Task item: Using the records that appear below, write out exactly the lines from the one with "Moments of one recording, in" through the one with "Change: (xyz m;", keeping both end lines.

Records for processing:

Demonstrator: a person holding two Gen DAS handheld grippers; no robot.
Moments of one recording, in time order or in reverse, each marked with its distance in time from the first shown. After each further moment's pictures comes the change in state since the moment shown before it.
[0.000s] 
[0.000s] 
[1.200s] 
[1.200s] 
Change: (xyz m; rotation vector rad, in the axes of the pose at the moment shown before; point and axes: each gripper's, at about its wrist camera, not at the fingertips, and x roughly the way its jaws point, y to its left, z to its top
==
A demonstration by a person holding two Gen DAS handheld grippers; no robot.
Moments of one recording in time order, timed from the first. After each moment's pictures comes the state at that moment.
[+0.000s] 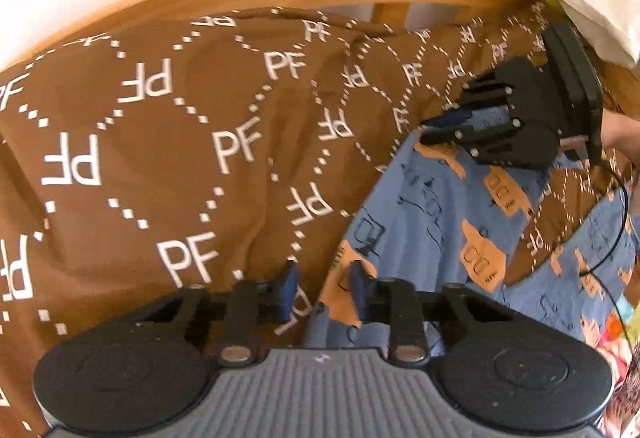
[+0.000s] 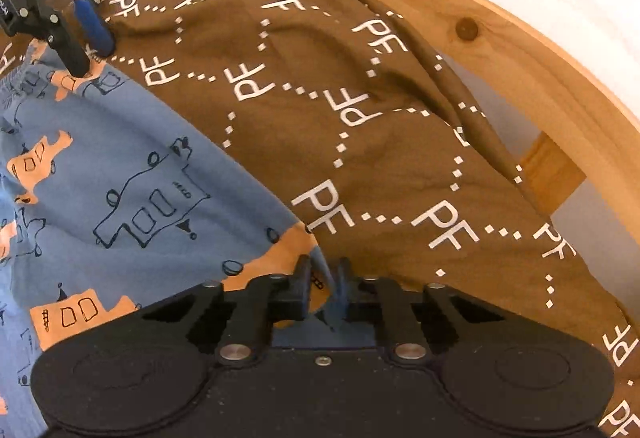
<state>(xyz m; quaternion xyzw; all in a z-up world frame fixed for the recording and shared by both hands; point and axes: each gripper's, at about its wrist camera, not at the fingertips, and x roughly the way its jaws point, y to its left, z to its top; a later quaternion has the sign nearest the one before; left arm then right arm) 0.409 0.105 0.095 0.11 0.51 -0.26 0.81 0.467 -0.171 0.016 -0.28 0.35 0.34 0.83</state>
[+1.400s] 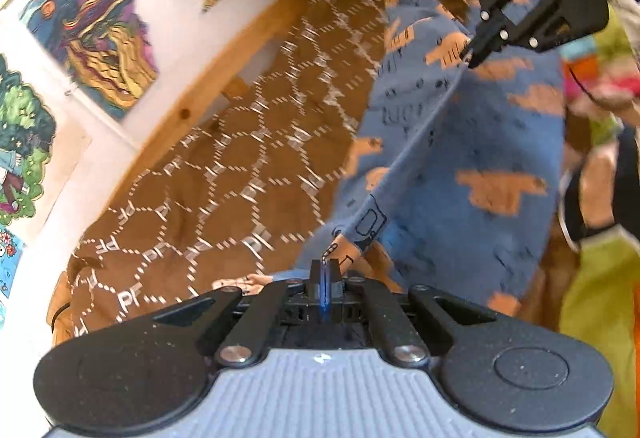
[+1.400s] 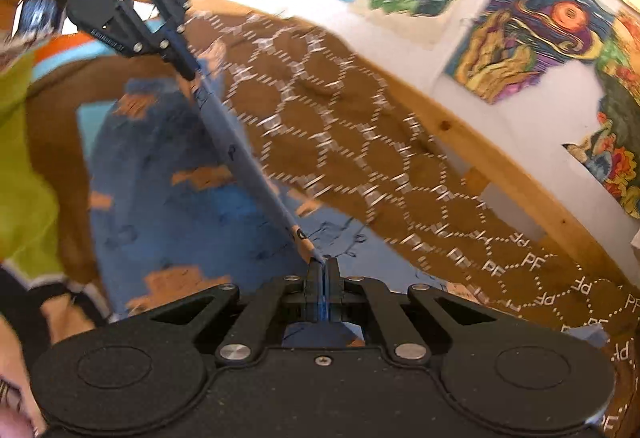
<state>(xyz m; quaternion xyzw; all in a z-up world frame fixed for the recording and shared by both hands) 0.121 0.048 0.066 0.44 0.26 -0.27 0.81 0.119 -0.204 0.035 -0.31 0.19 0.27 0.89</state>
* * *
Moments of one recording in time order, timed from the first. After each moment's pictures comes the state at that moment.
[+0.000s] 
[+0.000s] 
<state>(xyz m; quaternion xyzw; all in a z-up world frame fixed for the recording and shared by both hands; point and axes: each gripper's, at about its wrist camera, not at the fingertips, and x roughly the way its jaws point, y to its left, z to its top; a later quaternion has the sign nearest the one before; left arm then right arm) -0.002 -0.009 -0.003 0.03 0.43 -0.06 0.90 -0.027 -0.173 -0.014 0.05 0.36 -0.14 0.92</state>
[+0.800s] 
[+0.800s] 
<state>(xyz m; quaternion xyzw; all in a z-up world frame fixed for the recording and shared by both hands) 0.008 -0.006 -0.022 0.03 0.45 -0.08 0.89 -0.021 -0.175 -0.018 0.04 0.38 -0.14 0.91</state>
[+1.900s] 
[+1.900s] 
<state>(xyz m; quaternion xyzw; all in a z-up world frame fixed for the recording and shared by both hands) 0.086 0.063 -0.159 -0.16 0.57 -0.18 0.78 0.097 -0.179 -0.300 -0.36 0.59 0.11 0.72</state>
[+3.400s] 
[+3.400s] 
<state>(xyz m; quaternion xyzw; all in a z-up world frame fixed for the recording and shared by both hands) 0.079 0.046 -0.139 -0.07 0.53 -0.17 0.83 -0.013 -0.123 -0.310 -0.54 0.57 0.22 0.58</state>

Solution for this task:
Moments of one recording, in time order or in reverse, each marked with its distance in time from the first shown. After each further moment's pictures comes the change in state since the moment shown before it.
[0.000s] 
[0.000s] 
[1.200s] 
[1.200s] 
Change: (xyz m; rotation vector rad, in the axes of the pose at the moment shown before; point and axes: each gripper's, at about its wrist camera, not at the fingertips, and x roughly the way its jaws point, y to its left, z to its top

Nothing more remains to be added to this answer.